▶ Source data:
◇ ◇ ◇ ◇ ◇ ◇ ◇

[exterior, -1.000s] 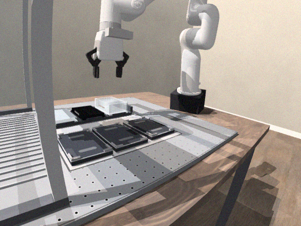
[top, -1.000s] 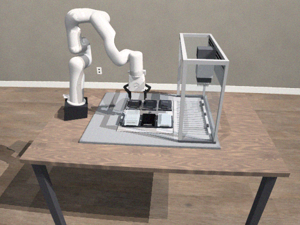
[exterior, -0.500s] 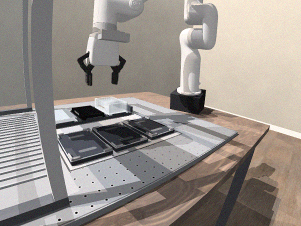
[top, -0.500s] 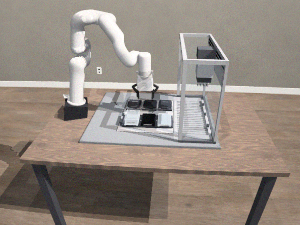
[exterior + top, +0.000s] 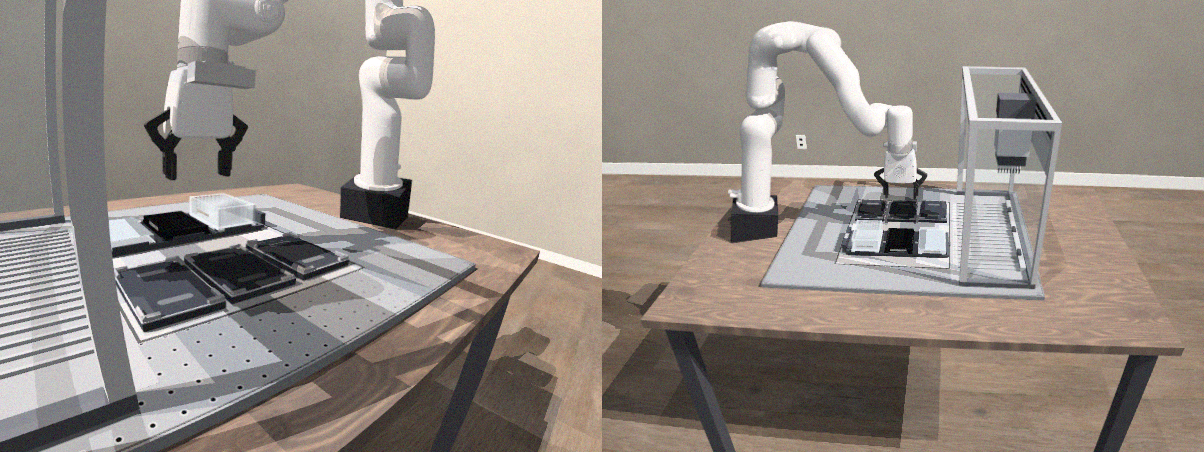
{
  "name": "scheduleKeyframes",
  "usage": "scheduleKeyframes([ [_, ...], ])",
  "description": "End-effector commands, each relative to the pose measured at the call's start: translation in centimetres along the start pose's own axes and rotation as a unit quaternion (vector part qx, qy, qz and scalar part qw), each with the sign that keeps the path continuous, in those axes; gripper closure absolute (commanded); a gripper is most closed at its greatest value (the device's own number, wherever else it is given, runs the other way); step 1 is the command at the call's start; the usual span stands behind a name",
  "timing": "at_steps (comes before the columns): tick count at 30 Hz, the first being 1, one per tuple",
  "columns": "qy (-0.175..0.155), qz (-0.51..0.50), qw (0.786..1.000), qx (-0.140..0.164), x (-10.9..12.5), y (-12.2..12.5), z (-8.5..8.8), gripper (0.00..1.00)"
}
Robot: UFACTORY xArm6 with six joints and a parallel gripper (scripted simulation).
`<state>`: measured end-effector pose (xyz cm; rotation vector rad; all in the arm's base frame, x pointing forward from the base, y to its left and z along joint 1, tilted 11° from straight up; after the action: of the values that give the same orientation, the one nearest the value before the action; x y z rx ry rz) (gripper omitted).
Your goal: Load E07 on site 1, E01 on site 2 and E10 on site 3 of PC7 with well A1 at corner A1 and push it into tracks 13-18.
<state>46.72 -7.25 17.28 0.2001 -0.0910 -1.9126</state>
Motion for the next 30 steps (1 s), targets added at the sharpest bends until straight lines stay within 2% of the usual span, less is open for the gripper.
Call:
scheduleKeyframes([
  [1,0.000,0.000,1.000,0.002,-0.1,0.1,0.1,0.00],
  [6,0.000,0.000,1.000,0.002,-0.1,0.1,0.1,0.00],
  [30,0.000,0.000,1.000,0.002,-0.1,0.1,-3.6,0.00],
])
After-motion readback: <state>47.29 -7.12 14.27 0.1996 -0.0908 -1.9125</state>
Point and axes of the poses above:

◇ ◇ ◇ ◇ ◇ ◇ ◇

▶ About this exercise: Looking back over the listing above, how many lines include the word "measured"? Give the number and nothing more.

▶ Response to the task: 2